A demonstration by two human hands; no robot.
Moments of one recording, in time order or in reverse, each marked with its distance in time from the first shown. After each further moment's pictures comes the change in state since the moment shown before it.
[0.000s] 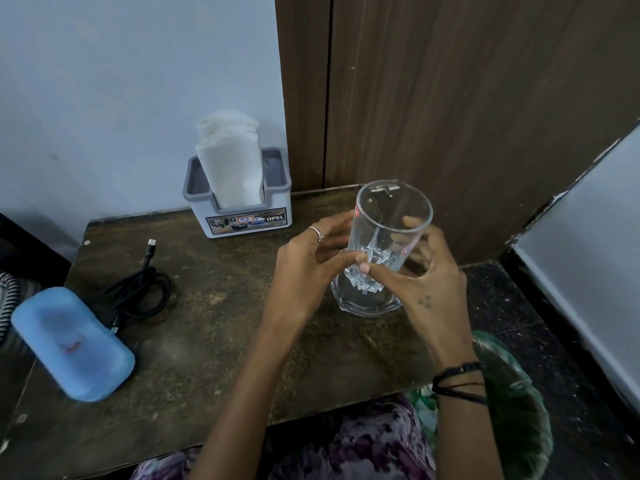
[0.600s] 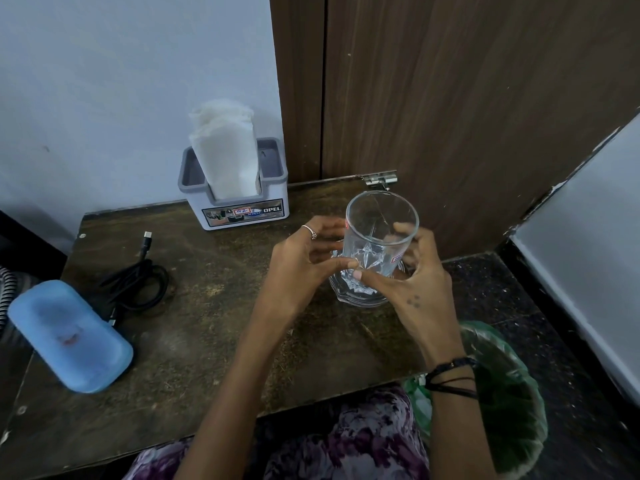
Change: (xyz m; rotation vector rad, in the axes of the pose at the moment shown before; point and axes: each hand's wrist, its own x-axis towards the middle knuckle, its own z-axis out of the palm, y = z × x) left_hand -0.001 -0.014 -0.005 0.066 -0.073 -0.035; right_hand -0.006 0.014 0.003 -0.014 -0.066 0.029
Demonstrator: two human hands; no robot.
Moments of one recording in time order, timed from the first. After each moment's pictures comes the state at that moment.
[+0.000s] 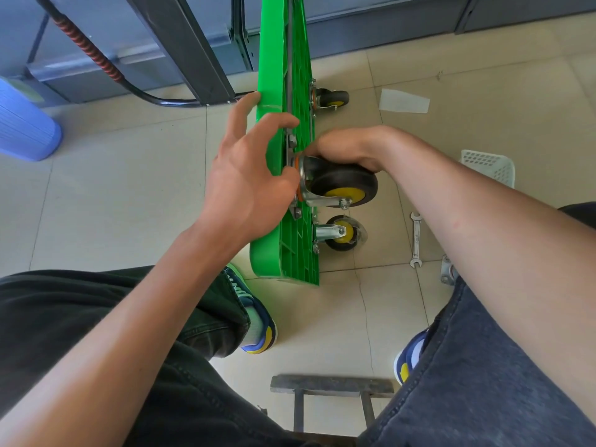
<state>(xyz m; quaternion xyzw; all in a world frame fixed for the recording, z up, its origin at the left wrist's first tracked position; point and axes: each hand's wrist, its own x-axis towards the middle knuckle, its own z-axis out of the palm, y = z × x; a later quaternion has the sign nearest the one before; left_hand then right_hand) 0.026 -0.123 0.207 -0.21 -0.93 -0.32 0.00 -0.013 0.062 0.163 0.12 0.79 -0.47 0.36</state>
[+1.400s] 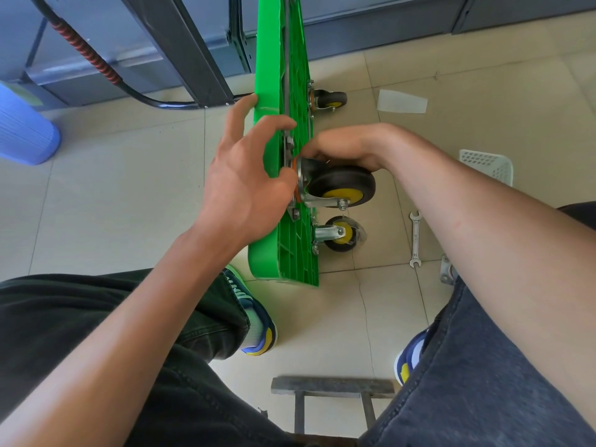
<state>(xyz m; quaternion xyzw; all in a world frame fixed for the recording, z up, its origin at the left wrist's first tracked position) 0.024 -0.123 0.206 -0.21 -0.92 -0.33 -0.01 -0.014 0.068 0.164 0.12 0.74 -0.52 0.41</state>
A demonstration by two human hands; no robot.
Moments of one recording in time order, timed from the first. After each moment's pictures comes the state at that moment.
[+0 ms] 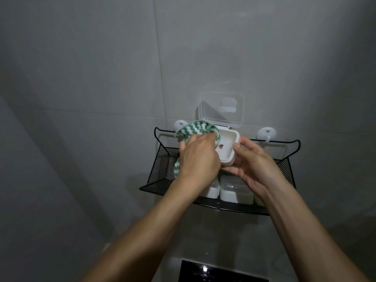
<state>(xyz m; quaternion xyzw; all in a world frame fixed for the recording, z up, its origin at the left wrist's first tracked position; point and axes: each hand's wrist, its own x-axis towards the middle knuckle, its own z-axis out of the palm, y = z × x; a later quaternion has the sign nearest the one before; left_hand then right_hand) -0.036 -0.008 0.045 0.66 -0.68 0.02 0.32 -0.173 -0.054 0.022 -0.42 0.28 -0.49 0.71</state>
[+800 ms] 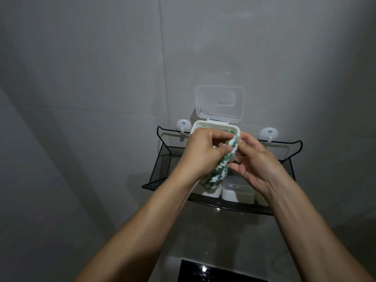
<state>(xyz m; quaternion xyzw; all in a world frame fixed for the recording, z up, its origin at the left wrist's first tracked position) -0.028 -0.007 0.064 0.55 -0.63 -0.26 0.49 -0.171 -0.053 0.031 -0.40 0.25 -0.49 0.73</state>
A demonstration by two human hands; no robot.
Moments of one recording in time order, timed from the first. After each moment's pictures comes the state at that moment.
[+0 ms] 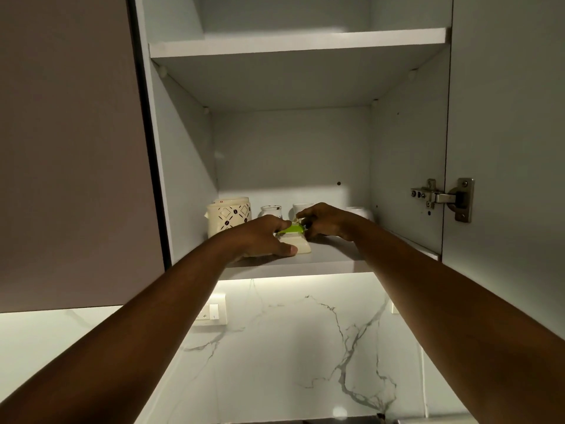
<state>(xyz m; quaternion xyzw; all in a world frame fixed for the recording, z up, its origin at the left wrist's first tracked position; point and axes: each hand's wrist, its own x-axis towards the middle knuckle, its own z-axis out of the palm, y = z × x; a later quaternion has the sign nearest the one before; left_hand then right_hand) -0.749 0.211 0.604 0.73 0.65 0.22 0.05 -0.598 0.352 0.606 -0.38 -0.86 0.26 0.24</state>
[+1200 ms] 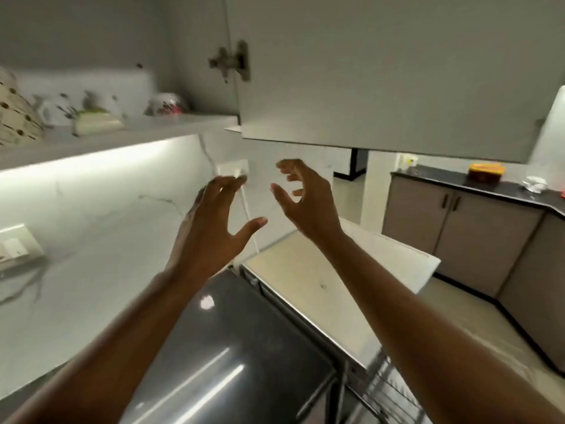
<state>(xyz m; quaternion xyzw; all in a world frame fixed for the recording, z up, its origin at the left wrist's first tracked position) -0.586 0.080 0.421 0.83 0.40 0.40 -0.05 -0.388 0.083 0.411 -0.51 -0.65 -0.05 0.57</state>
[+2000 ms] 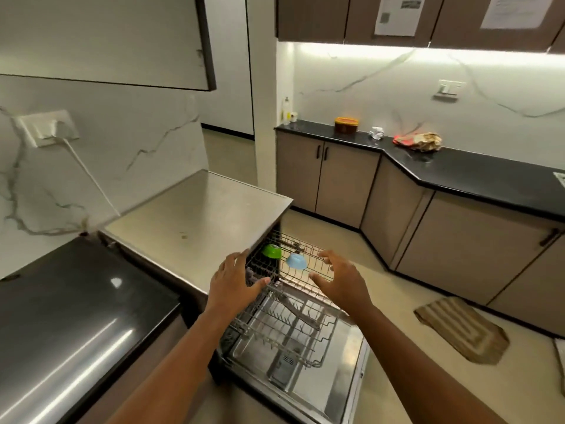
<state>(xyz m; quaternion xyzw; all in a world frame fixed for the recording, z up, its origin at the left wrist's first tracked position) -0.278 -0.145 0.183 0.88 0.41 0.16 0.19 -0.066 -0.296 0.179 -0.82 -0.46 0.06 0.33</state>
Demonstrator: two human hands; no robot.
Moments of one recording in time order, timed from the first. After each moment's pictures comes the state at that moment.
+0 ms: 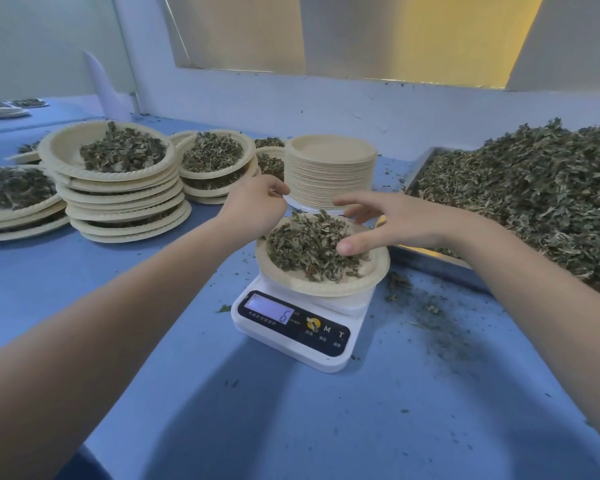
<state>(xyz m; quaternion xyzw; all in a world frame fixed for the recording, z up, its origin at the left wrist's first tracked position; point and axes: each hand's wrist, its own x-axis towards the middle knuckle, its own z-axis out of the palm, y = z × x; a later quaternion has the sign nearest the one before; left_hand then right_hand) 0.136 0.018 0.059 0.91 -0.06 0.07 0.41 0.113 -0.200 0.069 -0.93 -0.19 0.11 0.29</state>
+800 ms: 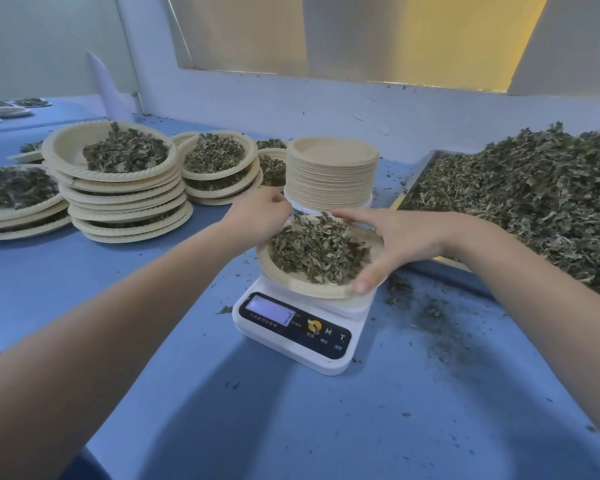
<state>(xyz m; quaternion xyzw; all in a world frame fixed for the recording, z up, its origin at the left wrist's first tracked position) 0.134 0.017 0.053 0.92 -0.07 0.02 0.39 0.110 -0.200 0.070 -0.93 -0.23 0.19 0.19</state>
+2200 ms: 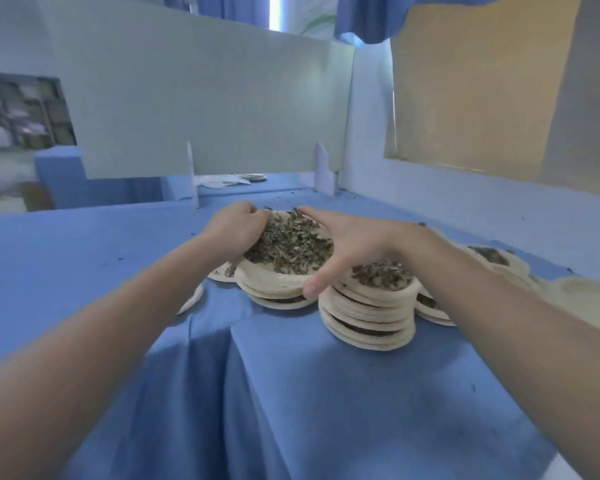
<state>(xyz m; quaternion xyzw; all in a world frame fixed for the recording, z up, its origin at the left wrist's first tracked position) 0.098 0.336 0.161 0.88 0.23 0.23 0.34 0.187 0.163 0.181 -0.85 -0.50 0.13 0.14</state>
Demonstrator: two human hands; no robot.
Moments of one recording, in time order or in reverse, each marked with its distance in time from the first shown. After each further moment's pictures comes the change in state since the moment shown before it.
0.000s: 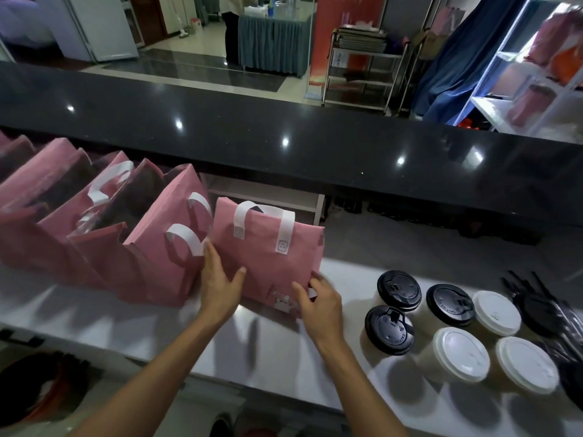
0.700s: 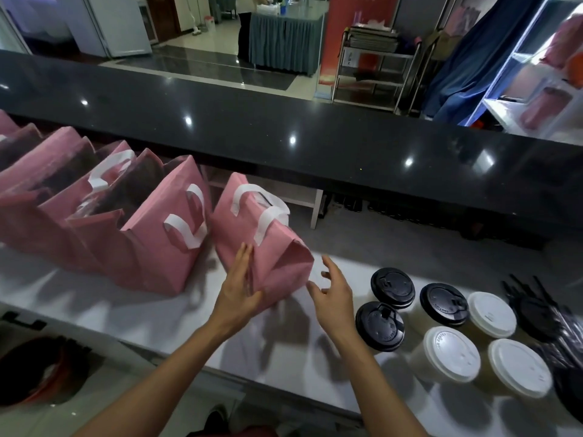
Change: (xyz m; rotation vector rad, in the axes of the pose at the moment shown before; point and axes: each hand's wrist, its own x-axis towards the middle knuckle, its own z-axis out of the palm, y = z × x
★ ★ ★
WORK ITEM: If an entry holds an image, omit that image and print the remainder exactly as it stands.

SOLUTION:
A demonstration by two human hands; no robot.
Moments of one recording, in time order or in reverse, each marked with its distance in time from the first shown. After each further moment's pictures comes the change in state since the moment shown before it.
[0.000s] 
[0.600s] 
Change: (xyz m; rotation vector rad, in the axes of the pose at the moment shown before; point and axes: each hand's wrist, its own x-axis towards the middle knuckle, its own z-axis out of the palm, y = z × x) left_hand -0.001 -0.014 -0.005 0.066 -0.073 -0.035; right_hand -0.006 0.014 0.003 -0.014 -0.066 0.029
Demonstrator: two human hands; no robot.
Moments of one recording in time order, timed from the first. After each moment's pictures comes the state at that moment.
[+0.000s] 
<state>(xyz m; quaternion xyzw; all in a world frame fixed for the recording, z up, its origin at the left wrist's first tracked position; point and axes: each hand's wrist, its own x-axis towards the middle knuckle, its own z-axis out of the palm, y = z × x; a later quaternion has the sign nearest the one before; left_hand then right_hand) 0.026 -0.123 0.207 -0.21 -0.93 -0.32 0.00 -0.013 0.062 0.163 0.12 0.79 -0.47 0.36</state>
[+1.400s] 
<state>(xyz m; quaternion xyzw; all in a world frame fixed for the recording, z up, its origin at the left wrist's first tracked position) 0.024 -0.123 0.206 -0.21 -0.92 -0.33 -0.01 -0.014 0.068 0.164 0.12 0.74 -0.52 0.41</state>
A demonstration by two human hands; no robot.
Moments of one recording in time order, timed from the first. After each moment's pictures comes the state at that moment.
[+0 ms] 
<state>(xyz m; quaternion xyzw; all in a world frame fixed for the recording, z up, its origin at the left wrist's first tracked position; point and axes: each hand's wrist, its own x-axis towards the middle knuckle, its own z-axis out of the palm, y = z × x; a later quaternion has the sign nearest the one before; left_hand then right_hand) -0.036 -0.008 0.045 0.66 -0.68 0.02 0.32 -0.173 -0.054 0.022 -0.42 0.28 -0.49 0.71</state>
[+800 ms] 
<state>(xyz m; quaternion xyzw; all in a world frame fixed for the recording, z up, its origin at the left wrist's first tracked position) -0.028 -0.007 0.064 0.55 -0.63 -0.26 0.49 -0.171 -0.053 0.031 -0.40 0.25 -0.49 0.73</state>
A demonstration by two human hands; no robot.
Moments of one recording in time order, timed from the first. After each moment's pictures comes the state at that moment.
[+0 ms] 
<state>(xyz m; quaternion xyzw; all in a world frame fixed for the recording, z up, its origin at the left wrist's first tracked position; point and axes: each hand's wrist, its own x-axis towards the middle knuckle, its own z-axis out of the palm, y = z × x; a later quaternion has the sign nearest the one before; left_hand then right_hand) -0.749 0.211 0.604 0.73 0.65 0.22 0.05 -0.598 0.352 0.606 -0.38 -0.86 0.26 0.24</state>
[+1200 ms] 
<state>(xyz m; quaternion xyzw; all in a world frame fixed for the recording, z up, its origin at the left wrist's first tracked position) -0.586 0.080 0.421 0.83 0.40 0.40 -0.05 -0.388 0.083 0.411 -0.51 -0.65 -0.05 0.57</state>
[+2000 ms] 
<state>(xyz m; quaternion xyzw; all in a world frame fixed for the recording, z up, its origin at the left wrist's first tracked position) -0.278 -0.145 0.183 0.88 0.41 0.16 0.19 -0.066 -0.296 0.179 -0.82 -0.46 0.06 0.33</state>
Demonstrator: two human hands; no robot.
Moments of one recording in time order, timed from the first. After each moment's pictures comes the state at that moment.
+0 ms: 
<state>(xyz m; quaternion xyzw; all in a world frame fixed for the recording, z up, its origin at the left wrist's first tracked position; point and axes: each hand's wrist, its own x-axis towards the middle knuckle, its own z-axis out of the palm, y = z × x; a later quaternion has the sign nearest the one before; left_hand then right_hand) 0.136 0.018 0.059 0.91 -0.06 0.07 0.41 0.113 -0.200 0.069 -0.93 -0.19 0.11 0.29</state>
+800 ms: 
<state>(xyz m; quaternion xyzw; all in a world frame fixed for the recording, z up, its origin at the left wrist's first tracked position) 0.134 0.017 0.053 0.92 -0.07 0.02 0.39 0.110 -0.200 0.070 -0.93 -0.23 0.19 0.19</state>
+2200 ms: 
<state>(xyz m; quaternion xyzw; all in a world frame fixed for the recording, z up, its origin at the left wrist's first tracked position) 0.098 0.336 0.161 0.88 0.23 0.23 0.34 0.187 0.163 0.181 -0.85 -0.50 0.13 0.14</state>
Demonstrator: two human hands; no robot.
Moments of one recording, in time order or in reverse, each marked with its distance in time from the first shown. After each further moment's pictures comes the change in state since the moment shown before it.
0.000s: 
0.700s: 
Change: (xyz m; rotation vector rad, in the axes of the pose at the moment shown before; point and axes: each hand's wrist, its own x-axis towards the middle knuckle, its own z-axis out of the palm, y = z × x

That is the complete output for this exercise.